Another way out for Japanese electronics firms is to look for meaningful innovation. For instance, who would have thought that Apple, which almost went on the brink of collapse in the 1990’s, would rise to become the most important electronics-technology company today? Apple came back to the limelight when it revolutionized portable music players in early 2000’s by releasing the iPod, which evolved into the iPhone and the iPad. This innovative streak brought Apple back as a major player in the electronics-technology industry.
Sony itself has a rich history of innovation, creating the likes of Walkman and PlayStation. Innovations like these create new markets, which drive the growth of a company. Unfortunately, Sony’s creative side seems to be in a state of malaise; we haven’t seen any ground-breaking innovation from the company in the past few years.

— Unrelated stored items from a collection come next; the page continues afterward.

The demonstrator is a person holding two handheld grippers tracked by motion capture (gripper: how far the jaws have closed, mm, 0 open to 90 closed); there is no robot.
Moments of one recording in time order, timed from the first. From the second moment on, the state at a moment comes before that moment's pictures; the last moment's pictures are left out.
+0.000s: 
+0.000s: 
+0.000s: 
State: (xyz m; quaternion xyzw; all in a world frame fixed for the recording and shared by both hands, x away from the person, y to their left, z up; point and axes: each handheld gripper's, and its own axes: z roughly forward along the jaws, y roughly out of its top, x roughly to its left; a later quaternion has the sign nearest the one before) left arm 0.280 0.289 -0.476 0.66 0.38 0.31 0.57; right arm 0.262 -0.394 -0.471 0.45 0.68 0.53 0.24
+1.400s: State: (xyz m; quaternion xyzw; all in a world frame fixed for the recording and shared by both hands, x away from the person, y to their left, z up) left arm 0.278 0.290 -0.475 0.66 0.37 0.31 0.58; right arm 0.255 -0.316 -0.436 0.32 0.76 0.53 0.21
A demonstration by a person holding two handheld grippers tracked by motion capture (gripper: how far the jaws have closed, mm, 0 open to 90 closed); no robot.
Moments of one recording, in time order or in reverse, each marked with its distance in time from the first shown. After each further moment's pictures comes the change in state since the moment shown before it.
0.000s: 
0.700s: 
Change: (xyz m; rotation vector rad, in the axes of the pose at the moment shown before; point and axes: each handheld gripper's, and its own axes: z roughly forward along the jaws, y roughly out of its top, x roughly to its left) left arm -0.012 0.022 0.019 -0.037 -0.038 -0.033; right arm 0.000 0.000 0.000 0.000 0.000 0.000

Finally, perhaps Japan’s titans should give the home appliances and consumer electronics market up and find another niche. Samsung and Changhong can produce LCD TVs efficiently, but they are trailing their Japanese counterparts in terms of developing sophisticated high technologies. Japan, for instance, is a pioneer in the development and production of the Lithium-Ion battery, which is at the center of the quest to come up with durable batteries for electric cars. Perhaps focusing on these kinds of high technology production, on which Japan has an overwhelming comparative advantage, is the best way to revive Japan’s electronics industry.